#### [Task requirements]
In the following listing, find the lines containing "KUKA" and report them.
━━━ Source data
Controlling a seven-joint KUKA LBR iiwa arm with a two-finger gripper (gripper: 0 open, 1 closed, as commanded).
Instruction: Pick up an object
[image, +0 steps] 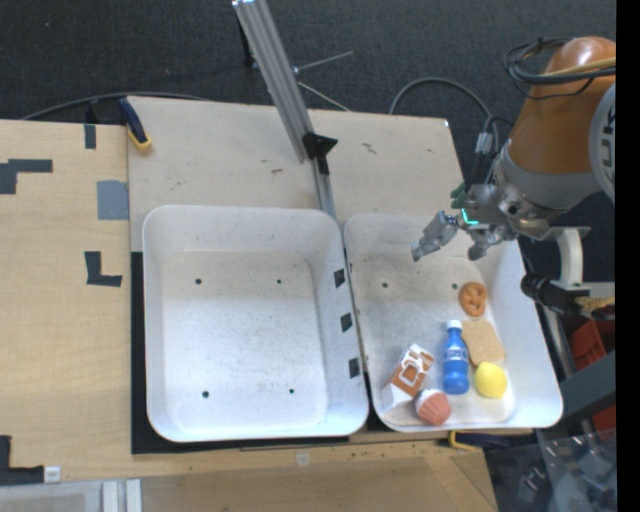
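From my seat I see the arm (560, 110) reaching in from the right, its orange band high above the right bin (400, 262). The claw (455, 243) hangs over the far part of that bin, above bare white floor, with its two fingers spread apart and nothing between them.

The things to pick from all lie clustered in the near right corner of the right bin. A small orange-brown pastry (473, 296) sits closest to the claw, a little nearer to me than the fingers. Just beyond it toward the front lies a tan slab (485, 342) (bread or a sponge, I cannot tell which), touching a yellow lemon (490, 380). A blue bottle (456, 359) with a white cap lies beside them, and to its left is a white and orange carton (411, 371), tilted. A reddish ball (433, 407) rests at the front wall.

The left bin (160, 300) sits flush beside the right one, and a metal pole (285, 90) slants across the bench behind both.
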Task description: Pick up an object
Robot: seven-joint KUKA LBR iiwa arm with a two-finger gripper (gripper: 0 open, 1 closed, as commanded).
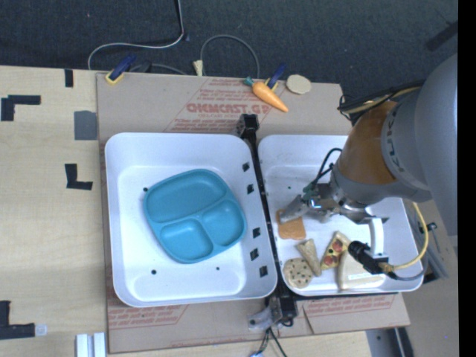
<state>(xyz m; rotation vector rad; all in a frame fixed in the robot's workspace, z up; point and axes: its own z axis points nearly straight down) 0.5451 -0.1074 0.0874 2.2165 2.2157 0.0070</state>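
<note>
Candidate target: tan toast-like slice (pixel 291 229) in right bin (pixel 282 151), left-centre, flat on floor. Hand (pixel 303 208) low just above slice, touching or nearly so; spread of grip unreadable from this angle, so no confirmed hold. Nothing lifted; pick not yet done, closing and raise left. Nearby in same bin: round speckled cookie (pixel 298 273), pizza wedge (pixel 335 251), pale block (pixel 357 278) along front. Left bin (pixel 119 199): blue divided plate (pixel 195 214). Toy carrot (pixel 269 97) on cardboard beyond bins.

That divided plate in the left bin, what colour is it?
The divided plate is plain light blue, clearest in the camera view from above.
</note>
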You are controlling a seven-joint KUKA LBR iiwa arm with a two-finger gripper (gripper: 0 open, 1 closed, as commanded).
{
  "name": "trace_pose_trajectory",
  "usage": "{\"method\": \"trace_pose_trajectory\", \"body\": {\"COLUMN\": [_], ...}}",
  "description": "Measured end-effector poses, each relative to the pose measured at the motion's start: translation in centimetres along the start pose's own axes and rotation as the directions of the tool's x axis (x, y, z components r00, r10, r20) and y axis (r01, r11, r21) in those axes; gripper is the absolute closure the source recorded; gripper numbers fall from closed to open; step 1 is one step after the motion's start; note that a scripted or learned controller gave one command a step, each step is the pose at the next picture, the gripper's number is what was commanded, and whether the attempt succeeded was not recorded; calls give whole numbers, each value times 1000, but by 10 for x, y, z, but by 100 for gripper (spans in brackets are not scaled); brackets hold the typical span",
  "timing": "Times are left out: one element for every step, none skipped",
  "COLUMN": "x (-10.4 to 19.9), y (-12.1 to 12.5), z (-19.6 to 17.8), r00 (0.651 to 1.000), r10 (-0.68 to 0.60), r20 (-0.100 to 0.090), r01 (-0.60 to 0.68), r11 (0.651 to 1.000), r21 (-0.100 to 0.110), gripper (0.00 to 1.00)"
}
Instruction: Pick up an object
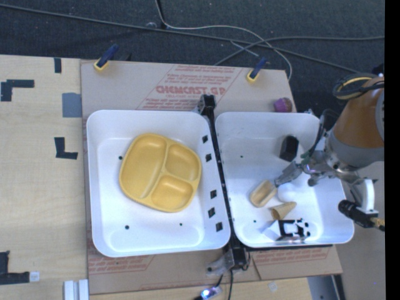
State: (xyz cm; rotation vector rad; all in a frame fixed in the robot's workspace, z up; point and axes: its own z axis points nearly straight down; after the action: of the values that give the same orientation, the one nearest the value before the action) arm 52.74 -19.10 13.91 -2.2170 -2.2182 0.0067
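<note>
In the right bin [250,125], gripper [286,177] above tan bread piece [263,193]

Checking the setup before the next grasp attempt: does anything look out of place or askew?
A small purple object lies outside both bins, on the cardboard behind the right bin. The yellow divided plate sits rotated in the left bin.

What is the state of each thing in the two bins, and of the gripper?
Yellow divided plate: lying flat in the left bin.
Black block: loose in the right bin.
Two tan pieces: loose, apart from each other.
Gripper: low above the right bin, holding nothing visible.
</note>
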Motion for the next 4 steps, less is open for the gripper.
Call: {"method": "trace_pose_trajectory", "body": {"x": [0, 2, 4, 4], "y": [1, 3, 2, 3], "z": [52, 37, -26, -78], "r00": [1000, 1000, 1000, 1000], "r10": [1, -2, -1, -1], "r20": [1, -1, 2, 2], "r01": [-1, 2, 1, 1], "r11": [1000, 1000, 1000, 1000], "r21": [-7, -12, -11, -10], "gripper": [0, 100, 100, 100]}}
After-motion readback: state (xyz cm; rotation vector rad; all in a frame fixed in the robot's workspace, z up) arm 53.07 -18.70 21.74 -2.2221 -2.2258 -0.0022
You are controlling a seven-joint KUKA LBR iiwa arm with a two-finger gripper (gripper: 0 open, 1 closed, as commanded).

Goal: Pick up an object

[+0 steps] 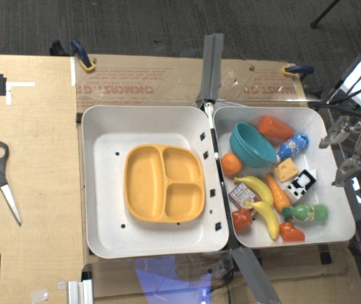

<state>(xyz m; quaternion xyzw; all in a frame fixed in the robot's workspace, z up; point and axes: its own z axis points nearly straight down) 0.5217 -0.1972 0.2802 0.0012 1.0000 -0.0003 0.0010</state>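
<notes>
The right bin [332,230] holds several small objects. A teal bowl [253,145] lies tilted at its back left, with an orange-red piece [275,128] and a blue bottle [292,146] behind and beside it. An orange ball [231,164] sits at the left wall. In the middle lie a yellow cube [287,170], a black-and-white block [302,182], a carrot [278,194] and two bananas [268,215]. A green bottle [307,213] and red pieces [292,233] lie near the front. My gripper [348,151] shows as grey metal outside the bin's right wall, touching nothing.
The left bin [98,233] holds a yellow divided plate [165,183]. Scissors [0,176] lie on the wooden bench at far left. Blue clamps [82,54] pin a cardboard sheet behind the bins. A grey divider bar [211,68] runs between the bins.
</notes>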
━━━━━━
#### [Finished exercise]
Controlling a seven-joint KUKA LBR iiwa arm with a two-finger gripper (gripper: 0 open, 1 closed, as commanded).
Robot: seven-joint KUKA LBR iiwa arm with a two-finger gripper (gripper: 0 open, 1 closed, as commanded).
You are controlling a seven-joint KUKA LBR iiwa arm with a two-finger gripper (gripper: 0 open, 1 closed, as commanded).
You are controlling a seven-joint KUKA LBR iiwa arm with a two-finger gripper (gripper: 0 open, 1 closed, as commanded).

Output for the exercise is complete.